Even if we weren't using the bias calculations, that is, if you set bias at zero and drop all the points to the x-axis, you can still see problems. Analyzer #1 spans the performance spectrum from world class to poor. Analyzer #2 is more consistent, with points in the "good" region. But if you take in all the points, you've probably got an average or marginal to good perfomance.

Hemoglobin, on the other hand, has no good news at all. Analyzer #1 has performance that is off the charts in a bad way in both directions. Even if you eliminate bias, Analyzer #1 is at best marginal. So, too, with Analyzer #2; it's marginal or poor method at best.

But what is the practical meaning of the method performance data? What actual controls rules would you use to QC this method?

Here's another view of the data, this time using an OPSpecs chart generated by EZ Rules 3. In this chart, the diagonal lines don't represent Sigma performance, they represent actual control rule procedures that could be used to monitor the method.

Two of the points can't be controlled at all. One point from Analyzer#1 could be controlled with 3.5s limits. But if you went with an average performance - take that middle red dot with lower bias and use that for the whole system - that would require you use 4 controls per run and almost all of the "Westgard Rules." For most laboratories, that would be neither acceptable nor practical. But doing less QC would not adequately control the method.

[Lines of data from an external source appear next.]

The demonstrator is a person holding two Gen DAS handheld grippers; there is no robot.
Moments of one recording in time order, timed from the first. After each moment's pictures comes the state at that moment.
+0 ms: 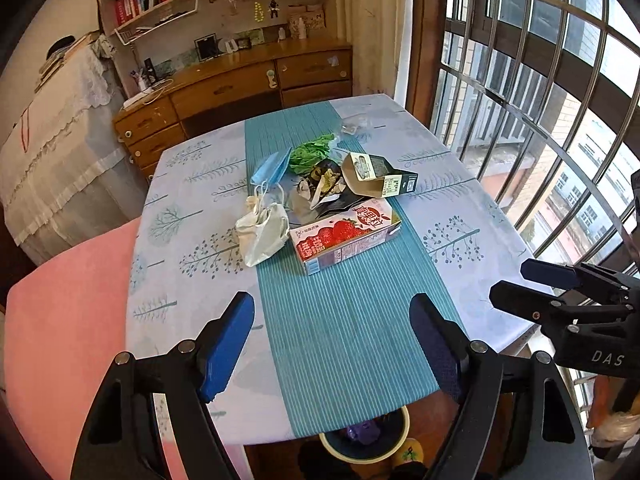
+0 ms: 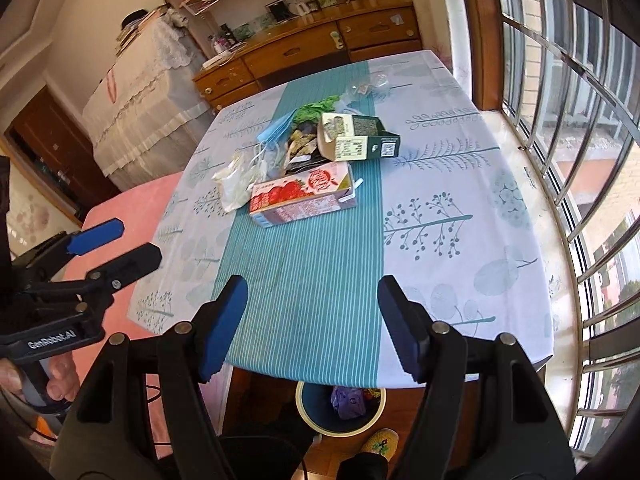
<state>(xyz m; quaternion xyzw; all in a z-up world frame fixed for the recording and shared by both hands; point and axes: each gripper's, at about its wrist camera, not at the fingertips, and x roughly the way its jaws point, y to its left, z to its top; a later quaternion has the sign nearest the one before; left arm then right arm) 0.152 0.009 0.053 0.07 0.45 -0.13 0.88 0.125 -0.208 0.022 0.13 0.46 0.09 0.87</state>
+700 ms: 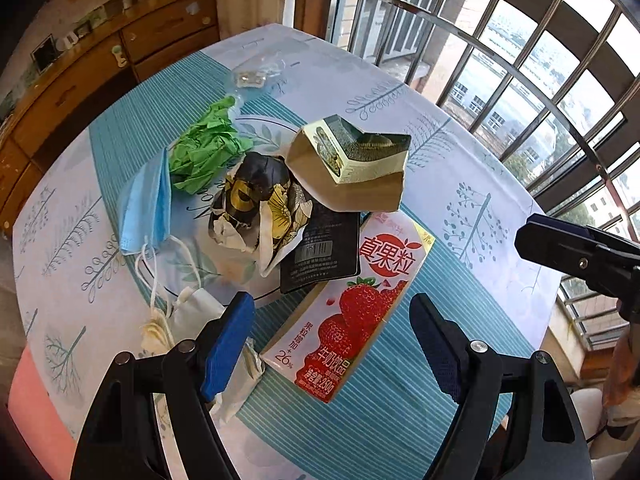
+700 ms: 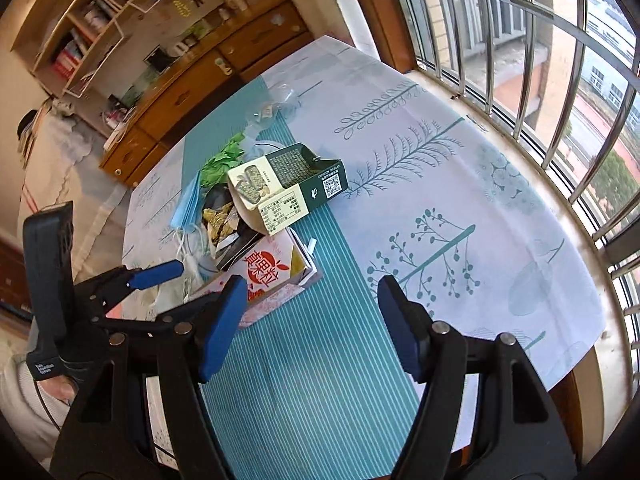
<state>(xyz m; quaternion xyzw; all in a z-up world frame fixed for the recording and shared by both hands) 0.367 -0.022 -0.066 0.15 0.54 -0.37 0.74 0.236 -0.211 -0.031 0.27 0.46 -0.10 0.84</state>
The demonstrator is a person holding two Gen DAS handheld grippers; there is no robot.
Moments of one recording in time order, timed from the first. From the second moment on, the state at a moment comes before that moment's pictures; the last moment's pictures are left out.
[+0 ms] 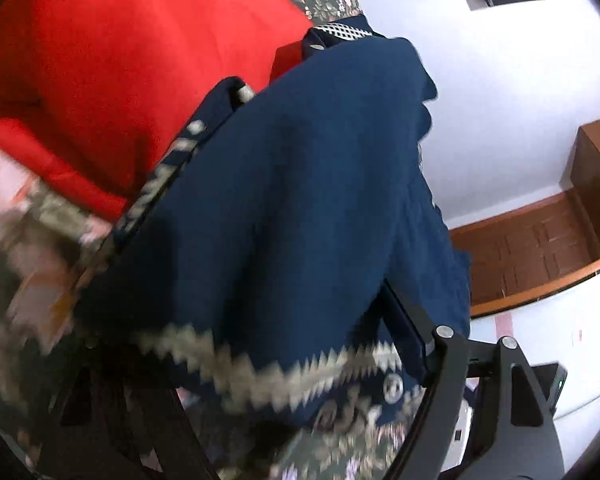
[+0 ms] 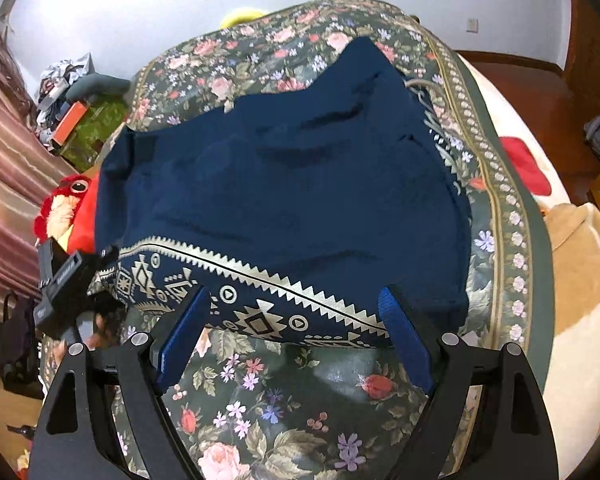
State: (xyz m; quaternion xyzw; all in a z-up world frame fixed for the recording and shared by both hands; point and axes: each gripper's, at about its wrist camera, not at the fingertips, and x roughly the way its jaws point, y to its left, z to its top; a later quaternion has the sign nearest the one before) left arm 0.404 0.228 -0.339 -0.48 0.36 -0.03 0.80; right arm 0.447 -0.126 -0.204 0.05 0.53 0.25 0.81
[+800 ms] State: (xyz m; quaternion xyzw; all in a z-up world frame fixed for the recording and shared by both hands) left arm 0.333 0.157 -0.125 -0.23 0.25 0.00 0.94; right arm 0.444 -0.071 -0.171 0.00 0.50 0.28 0.82
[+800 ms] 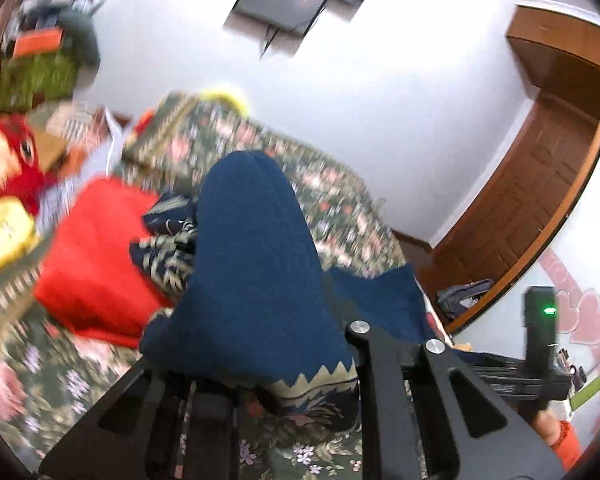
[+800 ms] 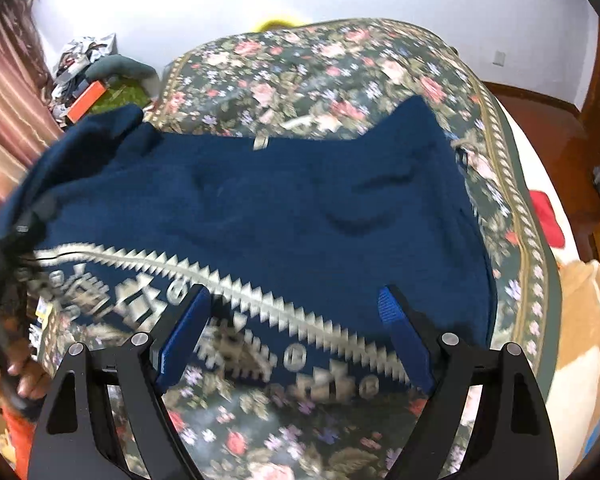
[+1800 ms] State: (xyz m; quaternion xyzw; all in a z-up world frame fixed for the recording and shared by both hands) left arm 0.410 -0.009 -0.127 -0.13 0.30 -0.09 0.94; right arm 0.431 -0.143 -0.193 0.02 0.52 0.29 0.80
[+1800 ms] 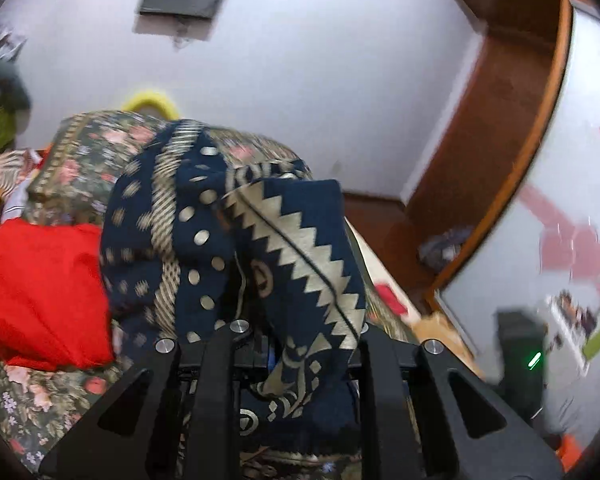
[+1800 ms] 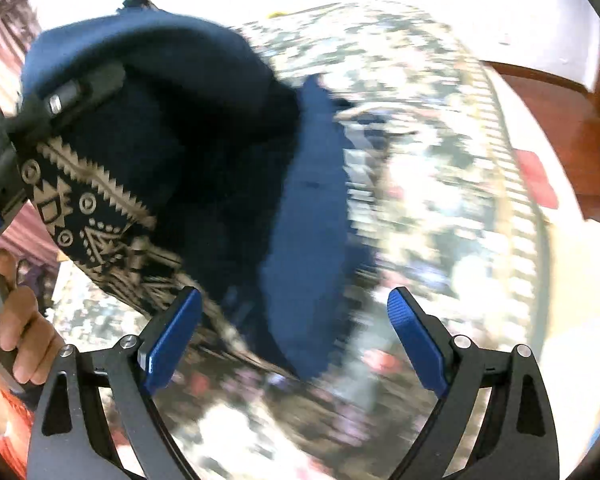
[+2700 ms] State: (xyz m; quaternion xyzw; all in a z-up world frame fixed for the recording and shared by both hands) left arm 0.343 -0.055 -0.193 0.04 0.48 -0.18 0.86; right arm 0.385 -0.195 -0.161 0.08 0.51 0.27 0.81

As we noted before, Hemoglobin has worse news. No amount of QC can control this method, on either analyzer. Note we've even added a full "Westgard Rules" combination with eight controls per run. Even that can't provide adequate error detection. And even if the bias was completely eliminated, you would have to run eight controls or you could run "just" four controls per run with 2s control limits. The further complication is that both of those QC procedures have unacceptably high false rejection rates. If you used 4 controls and 2s limits, you should expect nearly 1 out of 5 runs to be rejected. If you used 8 controls and "Westgard Rules", you should expect nearly 1 out of 10 runs to be rejected. That's too much false rejection.

Conclusions

While the study that evaluated this instrument concluded that correlation was good and performance was "within acceptable limits," we reject that analysis. There is no scenario where this instrument, particularly with its poor hemoglobin performance, should be considered acceptable for a laboratory of healhtcare setting.